Tissue microarrays (TMAs) foram preparados pelo Departamento de Patologia da Universidade da Califórnia, Los Angeles (UCLA) Medical Center, como previamente descrito [14]. Os investigadores só foram fornecidas com os dados clínicos-patológicos, como o estágio do tumor e grau. Todos os identificadores dos pacientes foram removidos de modo que não é possível detectar qualquer tecido de um paciente em particular. Portanto, a confidencialidade do paciente está protegida. No âmbito do protocolo aprovado pelo comitê IRB na UCLA, sem consentimento do paciente é necessário para este estudo. TMA foram desparafinadas com xileno e corados como descrito anteriormente [13]. Resumidamente, as lâminas foram re-hidratados e recuperação de antigénio foi alcançada através de microondas durante 15 min em tampão de citrato. As lâminas foram então incubadas em peróxido de hidrogénio a 0,3% para extinguir a peroxidase de rábano endógena (HRP) durante 30 min. As lâminas foram pré-incubadas com soro normal de cabra em PBS (1:20) durante 60 min à temperatura ambiente. As lâminas foram então incubadas com anticorpo primário ETK (1:2000) a 4 graus durante a noite. Posteriormente, as lâminas foram incubadas com anti-IgG de coelho marcado com biotina e incubou-se com o complexo de peroxidase avidina-biotina pré-formado. Finalmente, as lâminas foram contrastadas com hematoxilina, desidratadas e montadas.

As lâminas foram analisadas utilizando o scanner de slides automatizado Ariol SL-50 (Imagiologia Aplicada, San José, Califórnia) para quantificar a quantidade de coloração positiva para cada área de interesse. Limiares para cada imagem foram aplicados usando o software analítico Ariol com base em vários parâmetros: RGB algoritmo, forma e tamanho. Todas as análises foram realizadas com o script MultiStain. classificadores limiarizadas foram personalizados para cada mancha.

Para avaliar a coloração nuclear, coloração DAB positivo foi calculado aplicando dois limites de cores com um reconhecimento de fundo azul (hematoxilina manchado) células e outros que reconhecem células positivas marrom e azul, não células positivas (número total de células). As células individuais foram discriminados por incorporação dos limiares de forma e dimensão, proporcionando, em conjunto com os limites de cor, as contagens de células reais. Percentagem de positividade foi determinada dividindo-se o número de células detectadas pelo limiar de Brown pelo número total de células, detectado por a soma dos limiares de castanho e azul. área de tecido total analisado também foi incluído na análise final (mm

2).

Para avaliar a coloração citoplasmática, a mancha positiva a área foi calculada pela aplicação dos limiares de cor para detectar pixels marrom positivos.

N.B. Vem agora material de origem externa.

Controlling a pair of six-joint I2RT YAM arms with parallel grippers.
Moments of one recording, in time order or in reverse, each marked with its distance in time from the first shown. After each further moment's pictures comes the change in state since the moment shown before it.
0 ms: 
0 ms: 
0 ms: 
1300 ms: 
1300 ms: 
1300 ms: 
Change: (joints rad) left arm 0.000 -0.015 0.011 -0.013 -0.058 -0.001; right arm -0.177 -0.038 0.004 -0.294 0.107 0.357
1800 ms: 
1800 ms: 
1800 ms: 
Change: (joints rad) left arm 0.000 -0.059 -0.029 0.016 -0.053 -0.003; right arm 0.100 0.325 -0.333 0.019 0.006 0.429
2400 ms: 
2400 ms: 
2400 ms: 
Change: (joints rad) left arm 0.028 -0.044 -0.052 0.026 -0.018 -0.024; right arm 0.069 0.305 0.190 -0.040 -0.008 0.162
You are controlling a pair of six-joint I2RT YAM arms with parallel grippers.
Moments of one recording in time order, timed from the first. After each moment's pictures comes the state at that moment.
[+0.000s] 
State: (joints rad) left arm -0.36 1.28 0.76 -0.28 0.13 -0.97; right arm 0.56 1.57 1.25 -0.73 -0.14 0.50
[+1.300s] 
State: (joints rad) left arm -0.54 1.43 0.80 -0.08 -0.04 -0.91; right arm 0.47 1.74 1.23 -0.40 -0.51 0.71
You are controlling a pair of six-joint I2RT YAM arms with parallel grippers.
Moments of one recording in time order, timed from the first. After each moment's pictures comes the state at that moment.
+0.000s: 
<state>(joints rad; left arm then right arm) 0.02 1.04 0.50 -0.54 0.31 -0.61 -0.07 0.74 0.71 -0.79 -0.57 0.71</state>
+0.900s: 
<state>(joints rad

Por cento de positividade foi determinada dividindo a área total positivo mancha (mm

2) pela área total do tecido analisado (mm

2).

A pontuação imunorreactivo para cada caso foi quantificada pela média de quatro núcleos. As associações entre a expressão ETK e os parâmetros patológicos foram avaliados com os testes de Kruskal-Wallis. Diferentes pontos de extremidade de sobrevivência /recorrência foram avaliados para os pacientes que se submeteram TUR e pacientes submetidos a cistectomia. As curvas de Kaplan-Meier foram utilizadas para estimar sobrevivência /curvas de tempo livre de recidiva eo teste de log rank foi usado para testar se as curvas diferiam entre os grupos. COX modelo de múltiplos riscos proporcionais foi usado para avaliar quais co-variáveis ​​afetam o tempo de sobrevivência /livre de recidiva. Para cada co-variável, foi relatada a taxa de risco relativo eo associado

valor P

. Todas as análises foram realizadas com o software SAS versão 9.2.

Reconhecimentos

Nós gostaríamos de agradecer ao Dr. Allan J. Pantuck para seu conselho na análise de dados.